Lunning: Theater started as a religious experience. In Athenian society, it was part of the religious festival in honor of Dionysus. In western Europe after the Dark Ages, theater started again as an offshoot of the mass. In other words, you can’t be in theater and not have a spiritual consciousness. Theater is all about standing in someone else’s shoes and presenting an experience in a way that communicates to an audience of people.
Hilltop Views: When you think of your time here spent at St. Edward’s University, what is one of the most remarkable memories you have?
Lunning: In 2005, the year of Hurricane Katrina, we did a play about the career of Cesar Chavez called “Cesar and Ruben.” We came to do this play because of Brother Gerald Muller. I was appointed Artistic Director of the theater and Brother Gerald called to me from across campus and he said, “You call Ed Begley Jr. He’s got a play for you.” The emotional part is that in the first weekend of the play, 100 people from the Valley, all members of the United Farm Worker’s Union, had t-shirts made and everything. Then we got in contact with University Advancement and we had to move the opening up three days so that we could have a gala event that benefited the CAMP program. We raised $40,000. So that’s the event. It has all those strands to it.
Hilltop Views: You have a lot of varied interests. From academic interests to thespianism to being a teacher and professor. How have these passions made you who you are?
Lunning: Let me start with teaching. When I finished my graduate program, the usual path is to go out and find some sort of work in the performing field. And I did that. I interviewed with agents. Agents sent me on auditions. I auditioned for productions. I was cast in a play, I got connected with a temporary agency and I even got an extra job on a soap opera. And so in the space of six months all of this good stuff happened, but I wasn’t feeling very good. Part of my psychological make up, I was not equipped to handle constant rejection because for every 20 auditions you get, you get positive feedback for maybe one performance.

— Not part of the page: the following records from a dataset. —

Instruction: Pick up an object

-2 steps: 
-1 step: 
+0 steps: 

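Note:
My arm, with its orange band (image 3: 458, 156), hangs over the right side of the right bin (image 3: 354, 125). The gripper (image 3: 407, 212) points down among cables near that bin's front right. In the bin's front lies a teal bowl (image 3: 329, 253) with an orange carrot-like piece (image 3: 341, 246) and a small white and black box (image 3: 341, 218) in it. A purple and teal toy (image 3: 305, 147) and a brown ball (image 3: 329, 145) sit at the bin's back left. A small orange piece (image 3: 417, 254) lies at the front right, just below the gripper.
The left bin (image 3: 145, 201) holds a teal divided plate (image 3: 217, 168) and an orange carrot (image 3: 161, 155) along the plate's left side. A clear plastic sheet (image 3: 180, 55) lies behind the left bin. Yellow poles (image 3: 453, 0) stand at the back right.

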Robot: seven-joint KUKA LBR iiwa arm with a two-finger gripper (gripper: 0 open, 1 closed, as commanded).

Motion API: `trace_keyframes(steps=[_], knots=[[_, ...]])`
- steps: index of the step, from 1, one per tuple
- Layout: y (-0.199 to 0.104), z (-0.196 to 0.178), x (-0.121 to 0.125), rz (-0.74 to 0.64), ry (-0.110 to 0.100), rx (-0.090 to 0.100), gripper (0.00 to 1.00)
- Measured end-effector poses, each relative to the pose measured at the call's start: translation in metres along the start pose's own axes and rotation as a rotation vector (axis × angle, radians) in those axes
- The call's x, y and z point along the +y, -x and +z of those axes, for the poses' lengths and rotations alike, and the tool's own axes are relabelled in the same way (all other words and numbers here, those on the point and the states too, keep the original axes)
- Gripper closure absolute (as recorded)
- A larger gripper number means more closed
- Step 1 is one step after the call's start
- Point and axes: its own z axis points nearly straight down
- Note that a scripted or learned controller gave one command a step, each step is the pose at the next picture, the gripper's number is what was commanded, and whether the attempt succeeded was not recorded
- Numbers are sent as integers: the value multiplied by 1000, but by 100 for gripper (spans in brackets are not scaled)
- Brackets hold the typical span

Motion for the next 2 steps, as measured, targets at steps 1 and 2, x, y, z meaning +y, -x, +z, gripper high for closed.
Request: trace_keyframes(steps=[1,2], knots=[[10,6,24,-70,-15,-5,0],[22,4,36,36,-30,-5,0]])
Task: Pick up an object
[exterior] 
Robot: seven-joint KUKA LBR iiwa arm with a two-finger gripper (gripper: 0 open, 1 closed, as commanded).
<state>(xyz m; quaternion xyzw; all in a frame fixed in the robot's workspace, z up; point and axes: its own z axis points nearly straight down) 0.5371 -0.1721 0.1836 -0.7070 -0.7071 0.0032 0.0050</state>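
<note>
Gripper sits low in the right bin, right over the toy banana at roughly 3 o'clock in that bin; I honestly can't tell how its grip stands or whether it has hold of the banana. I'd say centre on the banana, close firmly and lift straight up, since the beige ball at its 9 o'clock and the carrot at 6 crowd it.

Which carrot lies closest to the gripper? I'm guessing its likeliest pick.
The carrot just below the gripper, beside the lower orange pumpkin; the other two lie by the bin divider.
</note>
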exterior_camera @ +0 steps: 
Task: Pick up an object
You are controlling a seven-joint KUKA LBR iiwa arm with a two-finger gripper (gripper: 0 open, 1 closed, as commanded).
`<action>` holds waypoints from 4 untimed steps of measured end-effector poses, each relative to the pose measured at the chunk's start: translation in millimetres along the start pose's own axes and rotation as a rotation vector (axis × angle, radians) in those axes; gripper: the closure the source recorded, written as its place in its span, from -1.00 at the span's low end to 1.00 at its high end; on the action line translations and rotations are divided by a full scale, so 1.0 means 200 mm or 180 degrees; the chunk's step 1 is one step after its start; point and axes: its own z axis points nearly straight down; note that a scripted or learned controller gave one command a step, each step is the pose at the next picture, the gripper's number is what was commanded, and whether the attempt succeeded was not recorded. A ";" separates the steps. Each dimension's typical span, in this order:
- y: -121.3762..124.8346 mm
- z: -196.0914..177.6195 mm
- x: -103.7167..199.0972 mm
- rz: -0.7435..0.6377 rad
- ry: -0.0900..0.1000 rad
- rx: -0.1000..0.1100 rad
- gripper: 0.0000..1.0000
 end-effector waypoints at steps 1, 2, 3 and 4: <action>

I also wanted to go back home and work at a summer theater that I had worked at for five years before. Then a friend of mine got married and suggested I interview at the high school where he was working. I interviewed and I was hired. So I had a choice. Do I go back to New York City or do I take this teaching job? Of course, a teaching job is convenient because it’s steady and a paycheck comes every month. And it paid more than clerking for the temporary agency.
So I started teaching, and my first semester of teaching was really tough. I had all kinds of training as a performer, but no training as a teacher. I was having to make it up as I went along based on how I had been taught in high school, which was not always successful. But then I hung on and second semester was the absolute opposite. It was a 180 degree turnaround. I found a groove and then I got connected to the community where the high school was.
I started doing community theater there and I also had a chance to do music, which I hadn’t had a chance to do while I was in New York. That turned into a 13 year stint as an English/speech/theater teacher. And I started to gain real satisfaction from working with students. And I got satisfaction from the connections in the community, through theater and music. That’s what turned into a career.
Then I moved to Austin and taught for two years in a private school and for six years in the public school system and started getting connected in the Austin theater community.
Hilltop Views: With all these experiences in mind, what would be your final words of wisdom to students, administrative staff and faculty before you retire?
Lunning: President Dr. George Martin is really good at articulating the important accomplishments of all branches of the University and expressing how St. Edward’s really is a special place. It’s special in the physical sense, a pleasant spot on the hilltop. It’s special in the way faculty and staff work together to support students. It’s special in the extraordinary accomplishments of students. My hope would be that people keep the mission firmly in mind and continue to work to achieve that mission.